A procedure is a step-by-step set of instructions which carries out a certain task and produces the intended results. There are three different sorts of procedures in a computer system.

A. Hardware-oriented Procedure: It describes how a hardware component operates.

B. Software-oriented Procedure: This is a guide that provides specific instructions on how to use a particular software.

C. Internal Procedure: It controls the information flow to ensure that every component of a computer system continues to function as a whole.

5. Data: 

Data are the raw facts and figures that are entered into a computer for further processing. Data are raw input until they are interpreted by the computer system using machine language, stored in memory, categorised for processing, and then produced as information in accordance with the instructions supplied to it. Information can then be used to make decisions.

6. Connectivity: 

When computers are connected to a network, they are able to exchange information and resources, including files (data/music, etc.). Wires, cables, satellites, infrared, Bluetooth, WiFi, etc., can all be used for this sharing. The Internet is one of the most prominent examples of this.

Benefits of Computerised Accounting System:

1. Speed: The computer system operates at a remarkable speed. As a result, carrying out various challenging operations takes less time. Accounting data is processed by electronic systems more quickly than by manual means.

2. Accuracy: In the computerised accounting system, primary accounting data is only entered once for the preparation of various accounting reports, as well as for later uses and processes. The potential of errors is decreased or eliminated in computerised accounting systems, which makes it very accurate. 

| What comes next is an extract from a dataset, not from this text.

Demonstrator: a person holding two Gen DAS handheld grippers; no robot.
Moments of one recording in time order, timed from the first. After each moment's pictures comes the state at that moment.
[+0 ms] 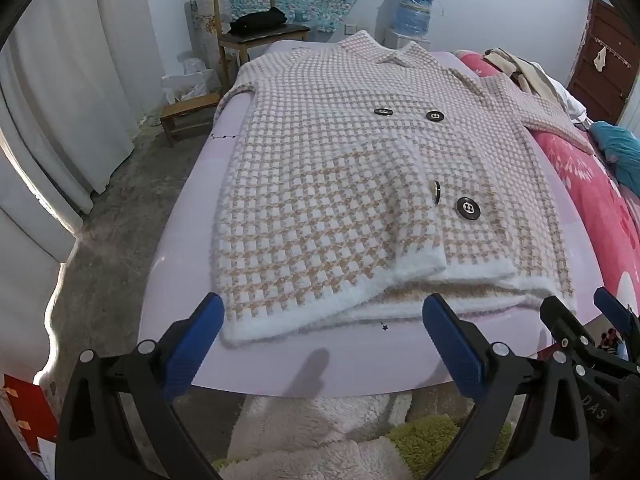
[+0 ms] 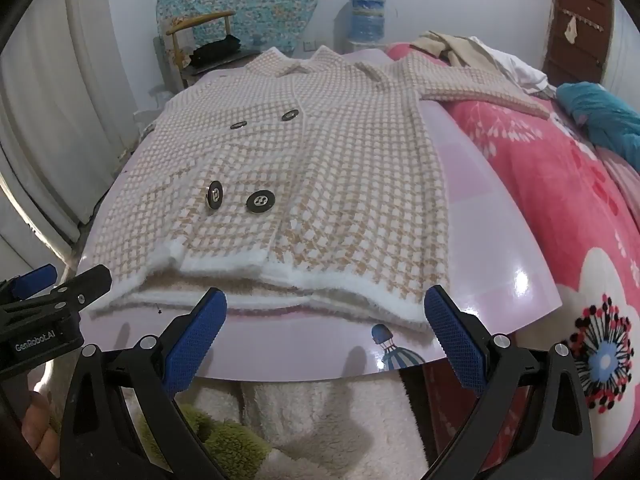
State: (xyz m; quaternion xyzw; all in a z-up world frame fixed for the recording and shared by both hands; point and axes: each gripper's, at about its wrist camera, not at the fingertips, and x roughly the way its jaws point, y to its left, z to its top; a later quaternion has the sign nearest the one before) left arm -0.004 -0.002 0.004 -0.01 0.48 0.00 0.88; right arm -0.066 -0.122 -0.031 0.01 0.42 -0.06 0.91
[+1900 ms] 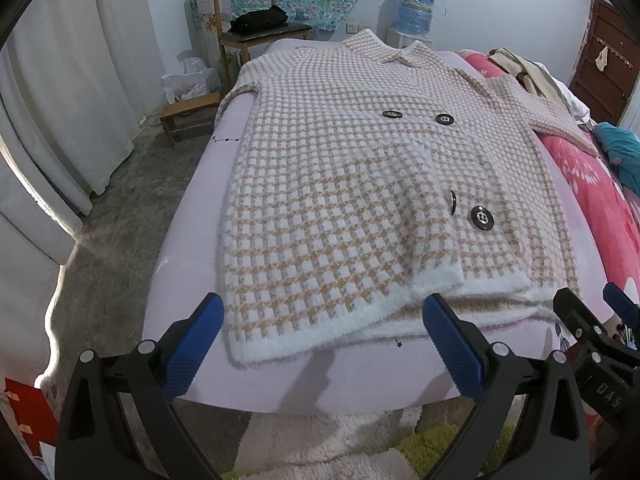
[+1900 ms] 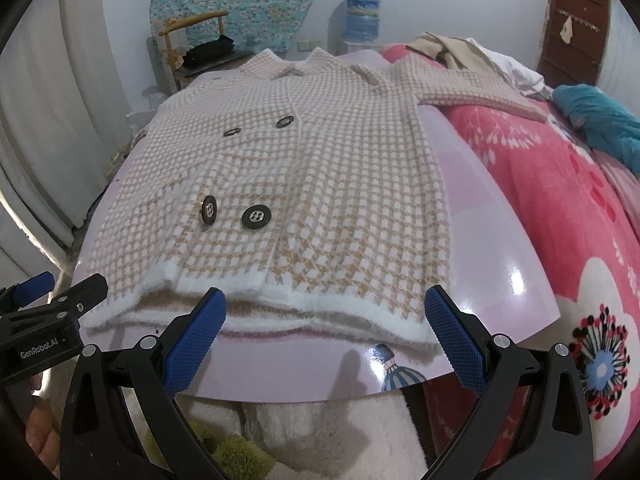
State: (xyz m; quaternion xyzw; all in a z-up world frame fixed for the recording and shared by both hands) left arm 0.014 0.018 -0.001 -0.01 0.48 0.00 0.88; right arm -0.048 -0.121 -0.024 0.01 0.42 -0.08 0.90
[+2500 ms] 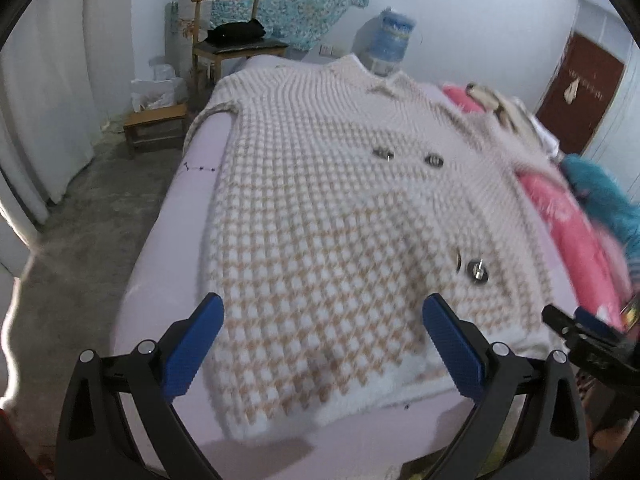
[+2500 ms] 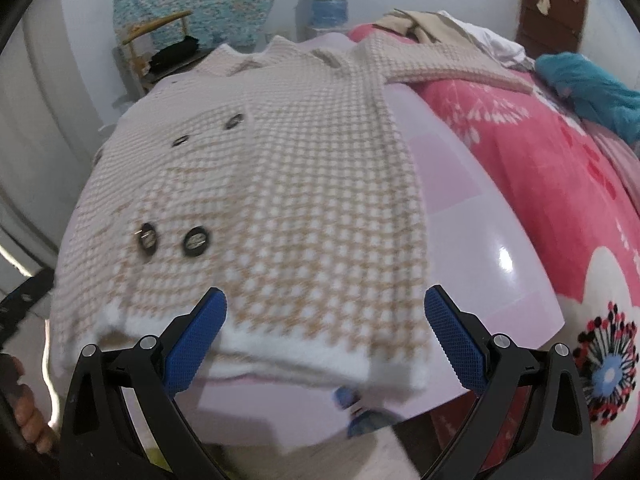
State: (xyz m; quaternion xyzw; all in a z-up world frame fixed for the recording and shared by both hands) left arm 0.059 0.049 -0.008 -0.07 0.43 -0.08 0.89; right arm -0.016 -0.168 -0.044 0.05 0.44 -0.12 0.89
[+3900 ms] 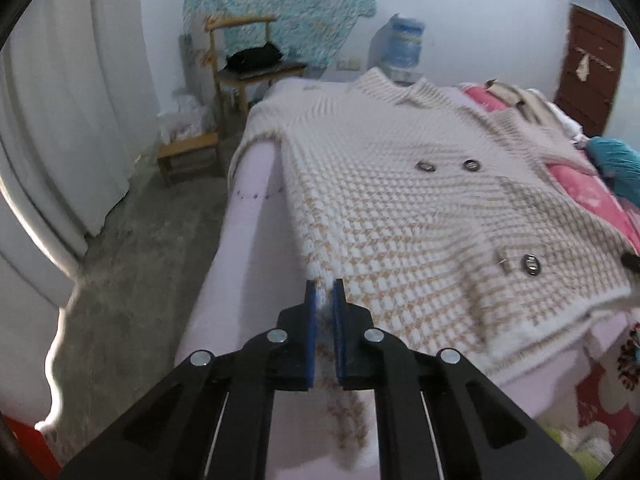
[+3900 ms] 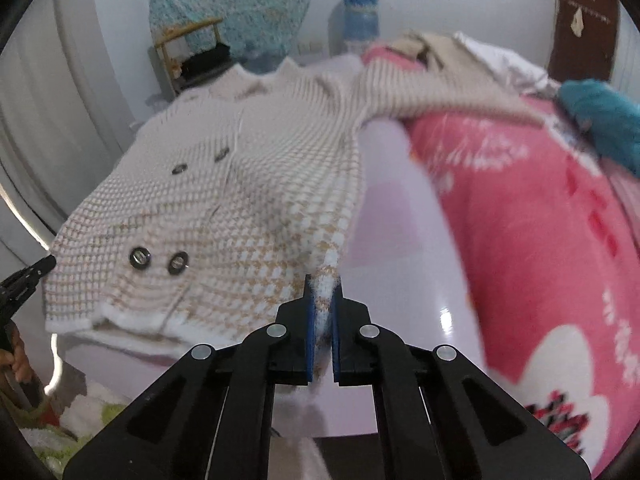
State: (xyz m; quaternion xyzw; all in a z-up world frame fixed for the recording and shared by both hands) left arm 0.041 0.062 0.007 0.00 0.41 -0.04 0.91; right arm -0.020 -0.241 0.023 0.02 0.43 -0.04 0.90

3. Reliability: The computerised accounting system is comparatively more reliable than the manual system because it is capable of executing repetitive tasks. 

4. Up-to-Date Information: In a computerised accounting system, the existing accounting records are immediately updated as soon as new accounting data is available. For instance, the cash balance and the machinery balance on the Assets side of the Balance Sheet are updated instantly, as soon as a transaction involving the purchase of machinery is entered into the computerised accounting systems. This makes sure that at any given time, the accounting reports represent the most recent information.

5. Efficiency: The computerised accounting system is used to save time and resources. This improves the efficiency of the management in decision-making and is useful in providing information and reports.

Disadvantages of Computerised Accounting System:

1. Huge Cost:  Incurring huge costs in training the specialised personnel to make them understand the use of accounting software is one of the major disadvantages of the computerised accounting system. There are significant costs associated with setting up a computerised accounting system and periodically updating different hardware and software.

2. Requires Proper Control: A computerised accounting system stores a significant amount of critical data. As a result, proper control must be maintained to prevent data loss.

3. Resistance: Introduction of a computerised accounting system may lead to protest or resistance from its current employees. It might be because of their lack of confidence or worry that the implementation of such a system might decrease their importance in the organisation.

4. Interruption: Converting from a manual accounting system to a computerised accounting system takes a lot of time. The workforce may need more time to become used to the new working environment, which could result in low productivity.

5. Breach of Security: In a computerised accounting system, all the accounting data is stored on a computer system. Any data can be altered easily or fraud and embezzlement can be done easily in a computerised accounting system. Hacking passwords or user rights may change the accounting records.